◆ WORK ITEM:
Return every record in full. Match each one exactly.

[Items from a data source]
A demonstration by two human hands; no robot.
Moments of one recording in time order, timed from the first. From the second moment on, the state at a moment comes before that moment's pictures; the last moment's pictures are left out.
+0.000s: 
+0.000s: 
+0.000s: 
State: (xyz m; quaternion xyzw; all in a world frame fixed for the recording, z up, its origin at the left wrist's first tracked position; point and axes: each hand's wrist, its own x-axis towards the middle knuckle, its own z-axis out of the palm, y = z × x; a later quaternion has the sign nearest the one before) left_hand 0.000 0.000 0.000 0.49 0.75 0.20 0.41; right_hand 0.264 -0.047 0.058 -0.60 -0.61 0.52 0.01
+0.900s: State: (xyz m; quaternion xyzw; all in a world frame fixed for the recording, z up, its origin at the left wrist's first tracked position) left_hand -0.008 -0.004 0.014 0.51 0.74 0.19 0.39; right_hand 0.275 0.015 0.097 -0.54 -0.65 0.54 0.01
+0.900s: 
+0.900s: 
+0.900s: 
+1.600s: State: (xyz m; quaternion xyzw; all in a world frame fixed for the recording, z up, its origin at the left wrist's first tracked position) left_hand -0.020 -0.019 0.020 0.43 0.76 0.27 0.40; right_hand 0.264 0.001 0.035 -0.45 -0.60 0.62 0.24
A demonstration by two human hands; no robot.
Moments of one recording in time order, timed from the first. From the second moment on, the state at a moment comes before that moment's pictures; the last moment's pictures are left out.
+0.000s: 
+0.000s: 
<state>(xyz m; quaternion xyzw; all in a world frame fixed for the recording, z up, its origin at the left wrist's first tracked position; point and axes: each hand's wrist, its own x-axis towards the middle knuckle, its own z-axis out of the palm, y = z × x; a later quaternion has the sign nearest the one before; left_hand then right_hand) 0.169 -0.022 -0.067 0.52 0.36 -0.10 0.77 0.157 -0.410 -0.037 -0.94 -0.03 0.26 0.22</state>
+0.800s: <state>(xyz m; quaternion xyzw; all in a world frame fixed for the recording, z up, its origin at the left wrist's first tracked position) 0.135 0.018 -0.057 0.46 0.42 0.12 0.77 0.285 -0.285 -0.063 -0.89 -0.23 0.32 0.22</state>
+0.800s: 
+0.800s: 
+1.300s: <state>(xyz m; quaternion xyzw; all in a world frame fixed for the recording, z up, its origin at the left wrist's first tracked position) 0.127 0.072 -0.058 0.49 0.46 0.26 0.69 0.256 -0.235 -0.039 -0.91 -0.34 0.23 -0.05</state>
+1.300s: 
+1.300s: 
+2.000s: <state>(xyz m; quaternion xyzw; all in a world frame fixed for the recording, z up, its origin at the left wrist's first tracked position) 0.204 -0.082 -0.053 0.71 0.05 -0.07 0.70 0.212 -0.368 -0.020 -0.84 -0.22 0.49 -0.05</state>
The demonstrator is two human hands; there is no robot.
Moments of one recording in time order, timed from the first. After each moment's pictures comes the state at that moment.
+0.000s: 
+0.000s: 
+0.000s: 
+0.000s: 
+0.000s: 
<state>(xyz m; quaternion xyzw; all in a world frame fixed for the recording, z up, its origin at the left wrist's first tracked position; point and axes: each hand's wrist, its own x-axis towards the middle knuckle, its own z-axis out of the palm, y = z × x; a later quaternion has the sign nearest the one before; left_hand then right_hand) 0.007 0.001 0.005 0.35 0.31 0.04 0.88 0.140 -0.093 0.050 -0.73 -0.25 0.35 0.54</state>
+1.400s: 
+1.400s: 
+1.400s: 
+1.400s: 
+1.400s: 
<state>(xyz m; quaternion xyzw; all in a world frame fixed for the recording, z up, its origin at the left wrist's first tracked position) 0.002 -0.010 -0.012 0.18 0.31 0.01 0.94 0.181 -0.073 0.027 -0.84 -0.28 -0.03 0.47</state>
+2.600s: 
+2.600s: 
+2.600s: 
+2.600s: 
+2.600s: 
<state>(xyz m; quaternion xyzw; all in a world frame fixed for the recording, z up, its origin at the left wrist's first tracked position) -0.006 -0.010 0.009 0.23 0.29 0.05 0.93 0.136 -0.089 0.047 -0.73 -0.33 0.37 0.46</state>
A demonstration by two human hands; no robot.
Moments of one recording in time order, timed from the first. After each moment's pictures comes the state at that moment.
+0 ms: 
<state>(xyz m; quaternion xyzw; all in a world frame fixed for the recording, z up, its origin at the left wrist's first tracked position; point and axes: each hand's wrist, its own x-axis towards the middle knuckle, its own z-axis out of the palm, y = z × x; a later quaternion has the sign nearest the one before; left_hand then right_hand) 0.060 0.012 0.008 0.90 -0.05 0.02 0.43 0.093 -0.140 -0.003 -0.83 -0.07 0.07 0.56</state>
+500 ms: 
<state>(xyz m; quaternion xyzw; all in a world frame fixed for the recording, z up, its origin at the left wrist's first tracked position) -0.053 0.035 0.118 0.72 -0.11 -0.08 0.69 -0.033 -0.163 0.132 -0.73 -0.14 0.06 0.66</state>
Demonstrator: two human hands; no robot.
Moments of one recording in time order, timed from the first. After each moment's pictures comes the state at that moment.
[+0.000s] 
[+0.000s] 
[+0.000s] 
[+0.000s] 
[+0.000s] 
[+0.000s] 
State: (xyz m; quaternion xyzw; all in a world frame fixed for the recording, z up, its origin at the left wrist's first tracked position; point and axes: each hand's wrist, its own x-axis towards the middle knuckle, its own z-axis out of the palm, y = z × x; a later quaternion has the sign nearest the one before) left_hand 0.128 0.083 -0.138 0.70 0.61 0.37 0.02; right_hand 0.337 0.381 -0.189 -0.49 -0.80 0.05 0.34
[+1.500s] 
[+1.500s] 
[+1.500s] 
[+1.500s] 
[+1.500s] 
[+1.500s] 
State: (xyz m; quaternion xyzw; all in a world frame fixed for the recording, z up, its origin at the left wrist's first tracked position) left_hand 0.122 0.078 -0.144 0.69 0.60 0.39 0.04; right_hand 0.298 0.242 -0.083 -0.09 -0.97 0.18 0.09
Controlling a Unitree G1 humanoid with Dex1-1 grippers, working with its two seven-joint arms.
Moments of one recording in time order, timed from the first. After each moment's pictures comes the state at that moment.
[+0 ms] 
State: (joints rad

◆ SOLUTION BELOW:
A demonstration by two human hands; no robot.
Moments of one recording in time order, timed from the first. From the second moment on, the state at a moment comes before that moment's pictures; the last moment's pictures are left out.
+0.000s: 
+0.000s: 
+0.000s: 
State: (xyz m; quaternion xyzw; all in a world frame fixed for the recording, z up, its origin at the left wrist's first tracked position; point and axes: each hand's wrist, its own x-axis towards the middle knuckle, its own z-axis out of the palm, y = z × x; a later quaternion has the sign nearest the one before) left_hand 0.000 0.000 0.000 0.49 0.75 0.20 0.41; right_hand 0.264 -0.047 0.058 -0.60 -0.61 0.52 0.01
+0.900s: State: (xyz m; quaternion xyzw; all in a world frame fixed for the recording, z up, its origin at the left wrist's first tracked position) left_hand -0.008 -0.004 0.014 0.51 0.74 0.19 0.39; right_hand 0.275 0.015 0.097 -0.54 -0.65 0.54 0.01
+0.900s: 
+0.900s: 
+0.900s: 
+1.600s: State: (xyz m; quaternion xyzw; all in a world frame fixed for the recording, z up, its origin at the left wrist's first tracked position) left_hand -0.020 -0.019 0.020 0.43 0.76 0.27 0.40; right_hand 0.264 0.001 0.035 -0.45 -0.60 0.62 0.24
A demonstration by two human hands; no robot.
Moments of one recording in time order, timed from the first. From the second moment on, the state at a moment comes before that moment's pictures; the last moment's pictures are left out.
+0.000s: 
+0.000s: 
<state>(xyz m; quaternion xyzw; all in a world frame fixed for the recording, z up, its origin at the left wrist's first tracked position; point and axes: each hand's wrist, its own x-axis towards the middle knuckle, its own z-axis out of the palm, y = z × x; a later quaternion has the sign nearest the one before; left_hand then right_hand) 0.169 -0.022 -0.067 0.52 0.36 -0.10 0.77 0.157 -0.410 -0.037 -0.94 -0.03 0.26 0.22</state>
+0.800s: <state>(xyz m; quaternion xyzw; all in a world frame fixed for the recording, z up, its origin at the left wrist's first tracked position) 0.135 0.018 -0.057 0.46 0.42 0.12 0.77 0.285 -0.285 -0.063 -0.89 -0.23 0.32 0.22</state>
+0.800s: 
+0.800s: 
+1.300s: <state>(xyz m; quaternion xyzw; all in a world frame fixed for the recording, z up, its origin at the left wrist's first tracked position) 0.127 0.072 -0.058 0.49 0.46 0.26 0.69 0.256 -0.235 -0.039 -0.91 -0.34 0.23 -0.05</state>
+1.300s: 
+1.300s: 
+2.000s: <state>(xyz m; quaternion xyzw; all in a world frame fixed for the recording, z up, its origin at the left wrist's first tracked position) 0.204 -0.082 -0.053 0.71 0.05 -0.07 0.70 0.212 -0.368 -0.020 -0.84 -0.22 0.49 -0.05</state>
The demonstrator is two human hands; there is no robot.
Moments of one recording in time order, timed from the first. After each moment's pictures comes the state at that moment.
+0.000s: 
+0.000s: 
+0.000s: 
+0.000s: 
+0.000s: 
<state>(xyz m; quaternion xyzw; all in a world frame fixed for the recording, z up, its origin at the left wrist's first tracked position; point and axes: each hand's wrist, its own x-axis towards the middle knuckle, its own z-axis out of the palm, y = z × x; a later quaternion has the sign nearest the one before; left_hand then right_hand) 0.007 0.001 0.005 0.35 0.31 0.04 0.88 0.140 -0.093 0.050 -0.73 -0.25 0.35 0.54</state>
+1.400s: 
+1.400s: 
+1.400s: 
+1.400s: 
+1.400s: 
<state>(xyz m; quaternion xyzw; all in a world frame fixed for the recording, z up, its origin at the left wrist's first tracked position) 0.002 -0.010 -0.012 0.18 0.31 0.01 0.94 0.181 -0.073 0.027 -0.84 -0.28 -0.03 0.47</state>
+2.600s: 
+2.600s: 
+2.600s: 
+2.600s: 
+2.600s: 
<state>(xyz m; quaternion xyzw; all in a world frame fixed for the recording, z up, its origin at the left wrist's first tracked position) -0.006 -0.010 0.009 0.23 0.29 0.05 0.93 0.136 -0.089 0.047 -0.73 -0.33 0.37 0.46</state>
A demonstration by two human hands; no robot.
Moments of one recording in time order, timed from the first. After each moment's pictures comes the state at that moment.
+0 ms: 
<state>(xyz m; quaternion xyzw; all in a world frame fixed for the recording, z up, its origin at the left wrist's first tracked position; point and axes: each hand's wrist, its own x-axis towards the middle knuckle, its own z-axis out of the palm, y = z × x; a later quaternion has the sign nearest the one before; left_hand then right_hand) 0.060 0.012 0.008 0.90 -0.05 0.02 0.43 0.093 -0.140 -0.003 -0.83 -0.07 0.07 0.56</state>
+500 ms: 
<state>(xyz m; quaternion xyzw; all in a world frame fixed for the recording, z up, its origin at the left wrist's first tracked position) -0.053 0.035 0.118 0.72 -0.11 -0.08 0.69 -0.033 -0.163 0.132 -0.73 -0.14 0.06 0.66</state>
Demonstrator: two human hands; no robot.
Moments of one recording in time order, timed from the first. After each moment's pictures comes the state at that moment.
[+0.000s] 
[+0.000s] 
[+0.000s] 
[+0.000s] 
[+0.000s] 
[+0.000s] 
State: (xyz m; quaternion xyzw; all in a world frame fixed for the recording, z up, its origin at the left wrist's first tracked position; point and axes: each hand's wrist, its own x-axis towards the middle knuckle, its own z-axis out of the palm, y = z × x; a later quaternion has the sign nearest the one before) left_hand 0.128 0.083 -0.138 0.70 0.61 0.37 0.02; right_hand 0.337 0.381 -0.189 -0.49 -0.80 0.05 0.34
[+1.500s] 
[+1.500s] 
[+1.500s] 
[+1.500s] 
[+1.500s] 
[+1.500s] 
State: (xyz m; quaternion xyzw; all in a world frame fixed for the recording, z up, its origin at the left wrist's first tracked position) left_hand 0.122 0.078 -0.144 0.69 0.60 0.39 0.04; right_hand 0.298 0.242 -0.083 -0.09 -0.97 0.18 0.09
Controlling a Unitree G1 humanoid with Dex1-1 grippers, working with its two seven-joint arms.
Moments of one recording in time order, timed from the first. After each moment's pictures comes the state at that moment.
[+0 ms] 
State: (joints rad

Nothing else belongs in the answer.